▶ [What this task involves]: A faithful transcript of all the lines below, with no pictures, is the goal here.

▶ [Data section]:
--- START ---

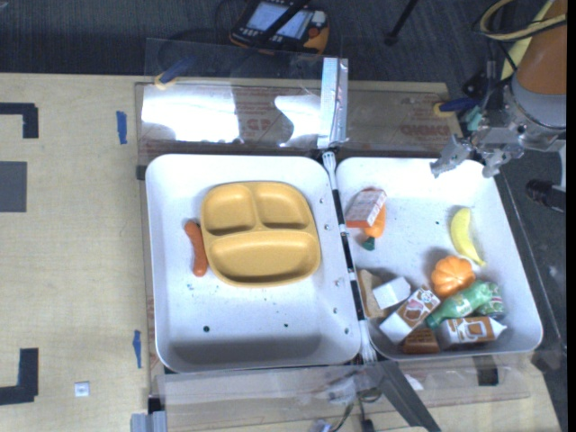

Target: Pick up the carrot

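Right now the end effector hangs over the far right corner of the right bin, and at this size and slant I cannot tell how its grasping parts are set; nothing can be seen held in it. The carrot lies in the same bin, close to the wall the two bins share, partly tucked under a small orange-and-white carton that leans over it, so just the orange lower end with a bit of green at the tip shows. From the end effector the carrot lies leftward across the bin and somewhat toward the near edge, with open white floor between them. Its long axis seems to run roughly from far to near, though the carton hides too much to be sure. A banana and a cluster of an orange pumpkin-like toy, a green piece and more cartons sit nearer the camera, apart from the carrot. My judgement: the coming move is a traverse left toward the divider, and the overlapping carton is the main obstacle to a clean grasp
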### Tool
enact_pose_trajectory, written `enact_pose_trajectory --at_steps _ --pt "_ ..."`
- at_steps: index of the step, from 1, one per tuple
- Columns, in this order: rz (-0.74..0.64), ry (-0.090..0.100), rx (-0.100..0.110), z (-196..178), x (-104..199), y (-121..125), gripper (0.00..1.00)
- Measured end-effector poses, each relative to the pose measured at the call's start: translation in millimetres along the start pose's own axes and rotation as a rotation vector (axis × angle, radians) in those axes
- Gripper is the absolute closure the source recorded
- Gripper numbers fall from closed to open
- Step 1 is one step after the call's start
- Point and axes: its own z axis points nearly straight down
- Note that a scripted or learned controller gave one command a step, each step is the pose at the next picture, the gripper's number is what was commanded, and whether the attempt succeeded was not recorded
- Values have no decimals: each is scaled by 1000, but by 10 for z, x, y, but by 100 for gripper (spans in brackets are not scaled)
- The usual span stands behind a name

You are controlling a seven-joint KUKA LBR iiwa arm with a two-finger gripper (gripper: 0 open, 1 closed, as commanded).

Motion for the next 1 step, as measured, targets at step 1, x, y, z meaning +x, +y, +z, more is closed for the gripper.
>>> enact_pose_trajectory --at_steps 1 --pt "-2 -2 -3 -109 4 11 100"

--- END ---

▶ [Result of the task]:
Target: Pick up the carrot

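Right now the end effector hangs over the far right corner of the right bin, and at this size and slant I cannot tell how its grasping parts are set; nothing can be seen held in it. The carrot lies in the same bin, close to the wall the two bins share, partly tucked under a small orange-and-white carton that leans over it, so just the orange lower end with a bit of green at the tip shows. From the end effector the carrot lies leftward across the bin and somewhat toward the near edge, with open white floor between them. Its long axis seems to run roughly from far to near, though the carton hides too much to be sure. A banana and a cluster of an orange pumpkin-like toy, a green piece and more cartons sit nearer the camera, apart from the carrot. My judgement: the coming move is a traverse left toward the divider, and the overlapping carton is the main obstacle to a clean grasp
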### Tool
enact_pose_trajectory, written `enact_pose_trajectory --at_steps _ --pt "_ ..."`
- at_steps: index of the step, from 1, one per tuple
- Columns, in this order: rz (-0.74..0.64), ry (-0.090..0.100), rx (-0.100..0.110), z (-196..178), x (-104..199), y (-121..125), gripper (0.00..1.00)
- Measured end-effector poses, each relative to the pose measured at the call's start: translation in millimetres along the start pose's own axes and rotation as a rotation vector (axis × angle, radians) in those axes
- Gripper is the absolute closure the source recorded
- Gripper numbers fall from closed to open
- Step 1 is one step after the call's start
- Point and axes: its own z axis points nearly straight down
- Note that a scripted or learned controller gave one command a step, each step is the pose at the next picture, the gripper's number is what was commanded, and whether the attempt succeeded was not recorded
- Values have no decimals: each is scaled by 1000, but by 10 for z, x, y, but by 100 for gripper (spans in brackets are not scaled)
- The usual span stands behind a name

You are controlling a seven-joint KUKA LBR iiwa arm with a two-finger gripper (gripper: 0 open, 1 closed, as commanded).

Motion for the next 1 step, as measured, targets at step 1, x, y, z meaning +x, +y, +z, more is closed for the gripper.
>>> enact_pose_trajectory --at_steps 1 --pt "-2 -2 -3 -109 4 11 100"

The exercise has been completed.